- _Task brief_
The data below is to be repeated in full, exactly as shown.

[Records from a data source]
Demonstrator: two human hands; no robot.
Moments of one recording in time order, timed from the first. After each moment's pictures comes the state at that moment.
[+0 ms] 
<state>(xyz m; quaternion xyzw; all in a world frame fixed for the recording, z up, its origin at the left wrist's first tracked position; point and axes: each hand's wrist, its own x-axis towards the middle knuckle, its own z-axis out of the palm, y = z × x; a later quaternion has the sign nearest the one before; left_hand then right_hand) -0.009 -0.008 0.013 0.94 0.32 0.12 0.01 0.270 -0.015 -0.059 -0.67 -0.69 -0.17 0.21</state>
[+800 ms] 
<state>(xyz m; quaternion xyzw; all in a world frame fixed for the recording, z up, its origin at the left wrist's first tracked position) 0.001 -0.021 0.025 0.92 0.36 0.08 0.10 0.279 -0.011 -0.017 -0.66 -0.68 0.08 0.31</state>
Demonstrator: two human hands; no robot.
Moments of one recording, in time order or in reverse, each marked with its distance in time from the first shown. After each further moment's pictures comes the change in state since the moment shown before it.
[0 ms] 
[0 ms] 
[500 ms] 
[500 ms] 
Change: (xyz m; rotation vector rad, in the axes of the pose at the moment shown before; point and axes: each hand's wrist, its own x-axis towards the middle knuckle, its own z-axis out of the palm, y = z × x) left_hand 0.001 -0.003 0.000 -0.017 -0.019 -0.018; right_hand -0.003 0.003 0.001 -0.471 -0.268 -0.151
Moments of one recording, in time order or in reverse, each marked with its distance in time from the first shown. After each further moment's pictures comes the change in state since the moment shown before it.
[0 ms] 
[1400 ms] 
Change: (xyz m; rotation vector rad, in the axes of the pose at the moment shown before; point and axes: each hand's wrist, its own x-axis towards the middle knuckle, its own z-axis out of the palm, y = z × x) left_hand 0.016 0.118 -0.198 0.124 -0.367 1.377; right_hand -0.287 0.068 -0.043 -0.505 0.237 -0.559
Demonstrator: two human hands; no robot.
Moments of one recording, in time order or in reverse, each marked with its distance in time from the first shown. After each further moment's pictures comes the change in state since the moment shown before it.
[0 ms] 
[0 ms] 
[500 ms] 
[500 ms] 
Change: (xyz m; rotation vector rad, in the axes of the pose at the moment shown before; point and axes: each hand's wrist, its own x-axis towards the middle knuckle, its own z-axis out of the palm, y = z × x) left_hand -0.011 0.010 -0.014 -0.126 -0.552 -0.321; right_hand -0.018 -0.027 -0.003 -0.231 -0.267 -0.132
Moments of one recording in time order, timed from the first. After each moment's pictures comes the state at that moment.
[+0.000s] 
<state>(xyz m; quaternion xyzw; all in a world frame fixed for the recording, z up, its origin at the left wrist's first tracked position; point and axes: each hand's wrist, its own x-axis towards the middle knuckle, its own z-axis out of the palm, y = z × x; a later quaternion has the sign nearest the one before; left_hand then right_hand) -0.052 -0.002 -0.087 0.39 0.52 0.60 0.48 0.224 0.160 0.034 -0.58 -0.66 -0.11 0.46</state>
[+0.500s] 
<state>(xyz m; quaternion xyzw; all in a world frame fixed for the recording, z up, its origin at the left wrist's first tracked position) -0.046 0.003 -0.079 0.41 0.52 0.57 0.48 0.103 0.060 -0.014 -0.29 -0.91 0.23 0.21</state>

- _Response box_
Demonstrator: two human hands; no robot.
Moments of one recording in time order, timed from the first. After each moment's pictures comes the state at that moment.
[+0 ms] 
<state>(xyz m; quaternion xyzw; all in a world frame fixed for the recording, z up, its origin at the left wrist's first tracked position; point and axes: each hand's wrist, its own x-axis towards the middle knuckle, its own z-axis out of the palm, y = z × x; a later quaternion has the sign nearest the one before; left_hand then right_hand) -0.009 -0.008 0.013 0.94 0.32 0.12 0.01 0.270 -0.015 -0.059 -0.67 -0.69 -0.17 0.21</state>
[+800 ms] 
<state>(xyz m; quaternion xyzw; all in a world frame fixed for the recording, z up, its origin at the left wrist's first tracked position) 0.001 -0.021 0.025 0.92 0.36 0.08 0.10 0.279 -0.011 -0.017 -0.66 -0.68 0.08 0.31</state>
Demonstrator: two human hands; no robot.
Moments of one recording, in time order or in reverse, each marked with its distance in time from the first shown. After each further moment's pictures comes the change in state since the moment shown before it.
[0 ms] 
[0 ms] 
[500 ms] 
[500 ms] 
Change: (xyz m; rotation vector rad, in the axes of the pose at the moment shown before; point and axes: each hand's wrist, its own x-axis towards the middle knuckle, its own z-axis out of the palm, y = z × x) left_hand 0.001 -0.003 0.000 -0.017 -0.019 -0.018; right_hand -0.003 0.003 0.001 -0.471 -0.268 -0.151
Moments of one recording, in time order or in reverse, each marked with its distance in time from the first shown. After each further moment's pictures comes the change in state since the moment shown before it.
[0 ms] 
[1400 ms] 
Change: (xyz m; rotation vector rad, in the axes of the pose at the moment shown before; point and axes: each hand's wrist, its own x-axis towards the middle knuckle, its own z-axis out of the palm, y = z × x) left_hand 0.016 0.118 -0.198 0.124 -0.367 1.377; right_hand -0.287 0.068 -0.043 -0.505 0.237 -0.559
Demonstrator: two human hands; no robot.
Moments of one recording, in time order or in reverse, each marked with its distance in time from the first shown. After each further moment's pictures comes the change in state since the moment shown before it.
[0 ms] 
[0 ms] 
[500 ms] 
[500 ms] 
Change: (xyz m; rotation vector rad, in the axes of the pose at the moment shown before; point and axes: each hand's wrist, its own x-axis towards the middle knuckle, its own z-axis out of the palm, y = z × x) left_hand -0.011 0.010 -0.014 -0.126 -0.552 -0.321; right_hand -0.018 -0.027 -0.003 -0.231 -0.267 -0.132
Moments of one recording in time order, timed from the first. After each moment's pictures comes the state at that moment.
[+0.000s] 
<state>(xyz m; quaternion xyzw; all in a world frame fixed for the recording, z up, its origin at the left wrist's first tracked position; point and axes: each hand's wrist, its own x-axis towards the middle knuckle, its own z-axis out of the palm, y = z × x; a later quaternion has the sign nearest the one before; left_hand then right_hand) -0.052 -0.002 -0.087 0.39 0.52 0.60 0.48 0.224 0.160 0.034 -0.58 -0.66 -0.11 0.46</state>
[+0.500s] 
<state>(xyz m; quaternion xyzw; all in a world frame fixed for the recording, z up, its origin at the left wrist's first tracked position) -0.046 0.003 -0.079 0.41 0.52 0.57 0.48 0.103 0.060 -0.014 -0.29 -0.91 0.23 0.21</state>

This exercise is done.